- _Your goal_: Pick out each line of the records in which the word "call" appears.

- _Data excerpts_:
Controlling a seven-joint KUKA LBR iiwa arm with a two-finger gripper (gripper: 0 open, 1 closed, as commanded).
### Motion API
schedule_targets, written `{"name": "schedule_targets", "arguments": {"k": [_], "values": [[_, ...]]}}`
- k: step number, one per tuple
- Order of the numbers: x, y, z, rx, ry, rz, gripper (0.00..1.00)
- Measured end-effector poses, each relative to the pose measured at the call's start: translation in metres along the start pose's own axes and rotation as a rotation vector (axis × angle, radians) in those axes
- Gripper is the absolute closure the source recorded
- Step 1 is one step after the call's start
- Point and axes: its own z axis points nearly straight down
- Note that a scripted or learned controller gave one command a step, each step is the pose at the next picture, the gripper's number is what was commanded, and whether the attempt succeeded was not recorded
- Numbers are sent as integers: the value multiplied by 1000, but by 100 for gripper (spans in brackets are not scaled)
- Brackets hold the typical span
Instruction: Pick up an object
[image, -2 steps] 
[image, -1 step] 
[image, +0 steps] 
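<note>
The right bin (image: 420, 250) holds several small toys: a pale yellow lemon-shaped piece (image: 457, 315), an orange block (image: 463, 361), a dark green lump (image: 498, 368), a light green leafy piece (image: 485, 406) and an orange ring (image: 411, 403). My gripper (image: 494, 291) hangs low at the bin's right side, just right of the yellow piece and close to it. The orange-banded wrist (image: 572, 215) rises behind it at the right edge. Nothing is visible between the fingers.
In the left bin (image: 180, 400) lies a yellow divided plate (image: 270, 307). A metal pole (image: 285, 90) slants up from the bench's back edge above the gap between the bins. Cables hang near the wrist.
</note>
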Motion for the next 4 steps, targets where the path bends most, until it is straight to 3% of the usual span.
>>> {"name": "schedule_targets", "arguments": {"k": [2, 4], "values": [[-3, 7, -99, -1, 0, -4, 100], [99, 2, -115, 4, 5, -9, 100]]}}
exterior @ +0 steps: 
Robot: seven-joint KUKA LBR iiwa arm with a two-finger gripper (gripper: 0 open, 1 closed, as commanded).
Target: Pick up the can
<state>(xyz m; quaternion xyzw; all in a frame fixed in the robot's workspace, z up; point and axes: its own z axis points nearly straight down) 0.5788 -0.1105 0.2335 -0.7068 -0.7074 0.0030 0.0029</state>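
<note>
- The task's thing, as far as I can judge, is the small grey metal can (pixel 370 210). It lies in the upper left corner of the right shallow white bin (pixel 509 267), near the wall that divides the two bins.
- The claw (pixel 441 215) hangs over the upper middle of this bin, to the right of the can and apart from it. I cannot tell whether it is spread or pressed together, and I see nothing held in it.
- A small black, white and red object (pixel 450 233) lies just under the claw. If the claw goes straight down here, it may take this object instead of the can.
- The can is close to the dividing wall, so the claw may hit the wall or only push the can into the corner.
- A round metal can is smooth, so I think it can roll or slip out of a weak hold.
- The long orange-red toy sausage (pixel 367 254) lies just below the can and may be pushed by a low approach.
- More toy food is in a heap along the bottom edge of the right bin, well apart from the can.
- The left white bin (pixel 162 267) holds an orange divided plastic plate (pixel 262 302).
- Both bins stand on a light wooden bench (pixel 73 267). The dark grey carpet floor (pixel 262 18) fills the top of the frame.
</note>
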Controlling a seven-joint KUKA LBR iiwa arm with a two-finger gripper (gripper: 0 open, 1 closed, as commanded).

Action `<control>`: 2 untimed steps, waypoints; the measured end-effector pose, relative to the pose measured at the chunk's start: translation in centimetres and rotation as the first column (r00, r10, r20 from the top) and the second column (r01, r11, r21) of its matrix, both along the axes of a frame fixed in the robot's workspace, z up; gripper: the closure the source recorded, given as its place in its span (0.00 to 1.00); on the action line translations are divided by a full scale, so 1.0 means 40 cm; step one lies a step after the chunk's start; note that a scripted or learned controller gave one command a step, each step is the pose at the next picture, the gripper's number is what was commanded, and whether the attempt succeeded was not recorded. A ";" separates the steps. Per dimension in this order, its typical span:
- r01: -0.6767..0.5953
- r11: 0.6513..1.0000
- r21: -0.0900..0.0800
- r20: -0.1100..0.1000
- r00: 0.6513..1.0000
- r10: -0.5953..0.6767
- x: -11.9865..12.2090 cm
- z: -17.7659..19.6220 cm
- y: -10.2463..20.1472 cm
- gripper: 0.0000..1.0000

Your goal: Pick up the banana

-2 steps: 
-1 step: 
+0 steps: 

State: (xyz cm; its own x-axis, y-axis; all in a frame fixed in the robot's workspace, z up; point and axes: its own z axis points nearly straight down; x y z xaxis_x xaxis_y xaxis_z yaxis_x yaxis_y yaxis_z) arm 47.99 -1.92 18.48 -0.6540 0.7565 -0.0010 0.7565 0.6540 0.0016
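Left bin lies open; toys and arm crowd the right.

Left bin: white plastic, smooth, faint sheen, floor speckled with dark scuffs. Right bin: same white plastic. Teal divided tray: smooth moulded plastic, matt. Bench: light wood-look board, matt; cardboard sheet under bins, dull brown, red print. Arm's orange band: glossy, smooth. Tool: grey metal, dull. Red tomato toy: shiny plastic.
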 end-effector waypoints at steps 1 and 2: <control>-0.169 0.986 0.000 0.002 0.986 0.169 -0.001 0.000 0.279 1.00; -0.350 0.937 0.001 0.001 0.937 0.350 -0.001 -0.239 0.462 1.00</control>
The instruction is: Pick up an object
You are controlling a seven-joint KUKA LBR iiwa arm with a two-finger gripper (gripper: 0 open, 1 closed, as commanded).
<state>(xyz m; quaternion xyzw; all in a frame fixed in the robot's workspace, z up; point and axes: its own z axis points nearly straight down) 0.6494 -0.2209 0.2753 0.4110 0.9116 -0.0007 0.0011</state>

- _Answer to this exercise_:
- Measured end-effector poses, each relative to the pose measured at the call's start: translation in metres along the start pose's own axes and rotation as a rotation vector (axis × angle, radians) in those axes
- Step 1 is one step after the call's start

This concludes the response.